TASK INSTRUCTIONS: Read through the lines below for the string "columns" and copy each one that has it.

STORED DATA:
:::::

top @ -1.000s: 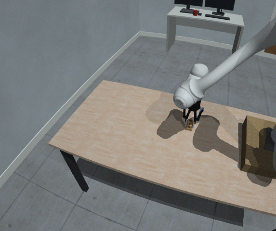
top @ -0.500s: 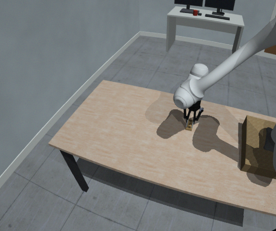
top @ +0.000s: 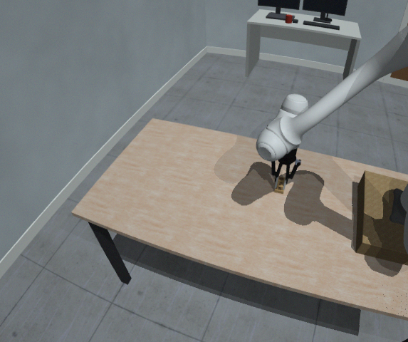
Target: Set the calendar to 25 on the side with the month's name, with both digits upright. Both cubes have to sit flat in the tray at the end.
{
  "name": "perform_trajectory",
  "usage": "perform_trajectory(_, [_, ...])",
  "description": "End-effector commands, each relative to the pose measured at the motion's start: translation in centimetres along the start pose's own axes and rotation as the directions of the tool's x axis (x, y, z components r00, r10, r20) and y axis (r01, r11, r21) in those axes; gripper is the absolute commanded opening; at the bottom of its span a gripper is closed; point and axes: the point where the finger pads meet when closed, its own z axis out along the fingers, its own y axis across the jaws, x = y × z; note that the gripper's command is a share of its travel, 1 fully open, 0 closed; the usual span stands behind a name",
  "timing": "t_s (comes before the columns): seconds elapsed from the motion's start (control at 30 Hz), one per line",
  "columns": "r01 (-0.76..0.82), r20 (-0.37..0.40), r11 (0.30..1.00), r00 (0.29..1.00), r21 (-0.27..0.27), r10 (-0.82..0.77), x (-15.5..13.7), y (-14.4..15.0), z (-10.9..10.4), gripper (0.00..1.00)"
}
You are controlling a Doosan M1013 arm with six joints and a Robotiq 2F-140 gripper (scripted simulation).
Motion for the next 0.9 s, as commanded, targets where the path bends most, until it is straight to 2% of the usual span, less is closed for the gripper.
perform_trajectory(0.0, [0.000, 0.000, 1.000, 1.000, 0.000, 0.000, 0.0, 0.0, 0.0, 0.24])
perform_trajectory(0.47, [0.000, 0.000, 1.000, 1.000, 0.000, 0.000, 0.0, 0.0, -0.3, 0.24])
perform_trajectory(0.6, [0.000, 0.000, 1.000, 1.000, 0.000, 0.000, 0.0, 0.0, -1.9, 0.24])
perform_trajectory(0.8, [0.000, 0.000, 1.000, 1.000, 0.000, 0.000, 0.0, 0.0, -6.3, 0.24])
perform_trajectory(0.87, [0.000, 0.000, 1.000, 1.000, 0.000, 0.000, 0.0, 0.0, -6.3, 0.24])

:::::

EXERCISE RESULT:
  "timing": "t_s (comes before the columns): seconds elapsed from the motion's start (control at 30 Hz), one per line",
  "columns": "r01 (-0.76..0.82), r20 (-0.37..0.40), r11 (0.30..1.00), r00 (0.29..1.00), r21 (-0.27..0.27), r10 (-0.82..0.77), x (-15.5..13.7), y (-14.4..15.0), z (-10.9..10.4), gripper (0.00..1.00)"

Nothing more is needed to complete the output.